Gift giving could continue into marriage as in the example of "Robert Mindum, who between 1593 and 1612, produced and engraved objects made from animal horn and bone. He then gave these to his friends, and also to his wife, Jane Mindum."

== Marriage ==

=== Crying the banns ===
A couple wishing to conduct a church ceremony would have to announce their intention to marry by ‘crying the banns’ on three consecutive Sundays. This process allowed anyone with objections to come forth and declare reasons why the union should not proceed. A common reason involved a ‘pre-contract’, where one of the partners was already promised to another person. If there were no obstacles, the Church provided its blessing, allowing the couple to pursue the wedding.

=== Procession ===
The wedding day proceeded with the arrival of the couple outside the church door, where the priest would initiate the service. During the ceremony, the couple took each other in marriage and promised to hold their vows until death do them part in both sickness and health. The woman additionally undertook an oath to obey her husband. Then the man would place the ring on the Bible, where it was blessed, before putting it on the woman’s right hand, on the fourth finger. After the couple received a blessing from the priest, they are pronounced husband and wife. Following this, the couple enter the church for nuptial mass to be performed. The couple would be kneeling before an altar, with a veil placed over their heads.

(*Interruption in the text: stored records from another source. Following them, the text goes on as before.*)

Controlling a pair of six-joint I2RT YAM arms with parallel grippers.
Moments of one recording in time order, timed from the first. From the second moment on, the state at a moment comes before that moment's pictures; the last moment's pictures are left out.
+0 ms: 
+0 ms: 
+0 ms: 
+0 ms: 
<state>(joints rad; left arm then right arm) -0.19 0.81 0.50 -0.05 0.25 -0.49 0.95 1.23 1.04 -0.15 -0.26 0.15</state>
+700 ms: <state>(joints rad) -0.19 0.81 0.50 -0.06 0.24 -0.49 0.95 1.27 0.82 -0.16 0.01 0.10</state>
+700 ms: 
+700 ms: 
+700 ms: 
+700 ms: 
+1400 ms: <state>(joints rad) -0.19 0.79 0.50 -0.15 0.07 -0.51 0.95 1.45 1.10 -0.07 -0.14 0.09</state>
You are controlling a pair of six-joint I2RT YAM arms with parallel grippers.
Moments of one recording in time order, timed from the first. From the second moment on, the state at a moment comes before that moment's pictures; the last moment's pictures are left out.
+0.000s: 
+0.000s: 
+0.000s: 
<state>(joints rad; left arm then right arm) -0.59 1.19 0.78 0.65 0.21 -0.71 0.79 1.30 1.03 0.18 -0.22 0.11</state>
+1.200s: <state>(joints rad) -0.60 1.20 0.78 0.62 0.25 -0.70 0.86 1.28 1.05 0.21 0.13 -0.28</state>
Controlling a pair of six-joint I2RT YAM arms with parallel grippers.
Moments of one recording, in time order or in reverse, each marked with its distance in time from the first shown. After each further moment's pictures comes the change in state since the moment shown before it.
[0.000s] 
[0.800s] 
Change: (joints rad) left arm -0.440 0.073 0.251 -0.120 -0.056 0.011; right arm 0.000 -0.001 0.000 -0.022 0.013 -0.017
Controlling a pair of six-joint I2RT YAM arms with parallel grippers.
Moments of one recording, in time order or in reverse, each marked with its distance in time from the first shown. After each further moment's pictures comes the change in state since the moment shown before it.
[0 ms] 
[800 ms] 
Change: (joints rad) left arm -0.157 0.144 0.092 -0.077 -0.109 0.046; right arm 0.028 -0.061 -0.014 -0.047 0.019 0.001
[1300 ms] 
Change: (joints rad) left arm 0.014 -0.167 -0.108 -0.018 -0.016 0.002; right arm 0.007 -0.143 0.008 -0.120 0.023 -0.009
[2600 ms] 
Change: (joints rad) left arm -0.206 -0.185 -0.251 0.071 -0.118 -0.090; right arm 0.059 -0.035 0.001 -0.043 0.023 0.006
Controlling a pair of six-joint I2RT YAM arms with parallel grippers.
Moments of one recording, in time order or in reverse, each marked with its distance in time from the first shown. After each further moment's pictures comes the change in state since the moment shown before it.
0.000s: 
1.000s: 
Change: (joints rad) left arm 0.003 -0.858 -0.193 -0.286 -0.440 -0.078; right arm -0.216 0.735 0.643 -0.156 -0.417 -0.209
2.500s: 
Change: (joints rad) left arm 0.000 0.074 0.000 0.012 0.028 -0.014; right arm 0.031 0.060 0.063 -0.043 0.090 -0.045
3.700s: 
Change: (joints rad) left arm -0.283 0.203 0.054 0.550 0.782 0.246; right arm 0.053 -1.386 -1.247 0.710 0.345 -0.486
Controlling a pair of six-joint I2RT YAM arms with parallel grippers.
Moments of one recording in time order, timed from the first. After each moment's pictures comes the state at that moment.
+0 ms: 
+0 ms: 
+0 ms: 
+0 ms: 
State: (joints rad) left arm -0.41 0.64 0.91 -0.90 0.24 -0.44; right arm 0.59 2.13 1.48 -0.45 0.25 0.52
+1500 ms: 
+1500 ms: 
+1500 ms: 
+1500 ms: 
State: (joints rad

The priest would then recite prayers over them and after finishing, would remove the veil. This meant the couple were officially married. The day would continue with celebrations, which included a wedding dinner and festive dancing. For couples that derived from lower classes, guests made gifts and could contribute to the ‘bride ale’ and entertainment. In order for a marriage to be considered legally binding, it had to be consummated. This could involve the couple being accompanied to bed by the priest and other witnesses. It ensure a testimony could be provided. They would then be left alone and have their privacy.

== Law ==

=== Age of marriage ===
When a growing population of poverty caused by "over-hasting marriages and over-soon setting up of households by the youth", the decree of the Common Council of London in 1556 raised the age of consent to twenty-one. This aligned with the contemporary views that condemned those who had no means to establish and maintain their own household. The Poor Relief Act 1601 (43 Eliz. 1. c. 2) also contributed to an increase in the average age of first marriage. It allowed overseers to apprentice children of the parish poor from the age of ten to twenty-four, essentially delaying the prospects of marriage. Although it was possible with parental permission for girls to marry at twelve and boys at fourteen, it was not usual for such marriages to occur.

=== Contracts ===
There were two ways a marriage could be entered based on a contract. The first type of contract was "per verba de prasenti". This involved the mutual exchange of present consent between a man and woman (“I take thee as wife/ husband”). It was an indissoluble commitment, as regarded under ecclesiastical law. The second type of contract that made a marriage legally binding was per "verba de futuro". This was based on the mutual exchange of future consent made by two capable parties (“I promise to take thee as wife/ husband”). If this promise was then followed by consummation, that marriage would become legitimate. However, if this consent was not followed by consummation, the marriage could be considered null and void. For this contract to be broken, both individuals must mutually agree to dissolve the marriage. It was essential for contracts to be witnessed, in order for the courts and civil lawyers to recognize a couple as legally married. A witness had to be present during the oral commitment, and in the case of ‘future consent’, must be able provide a testimony that sexual intercourse had taken place.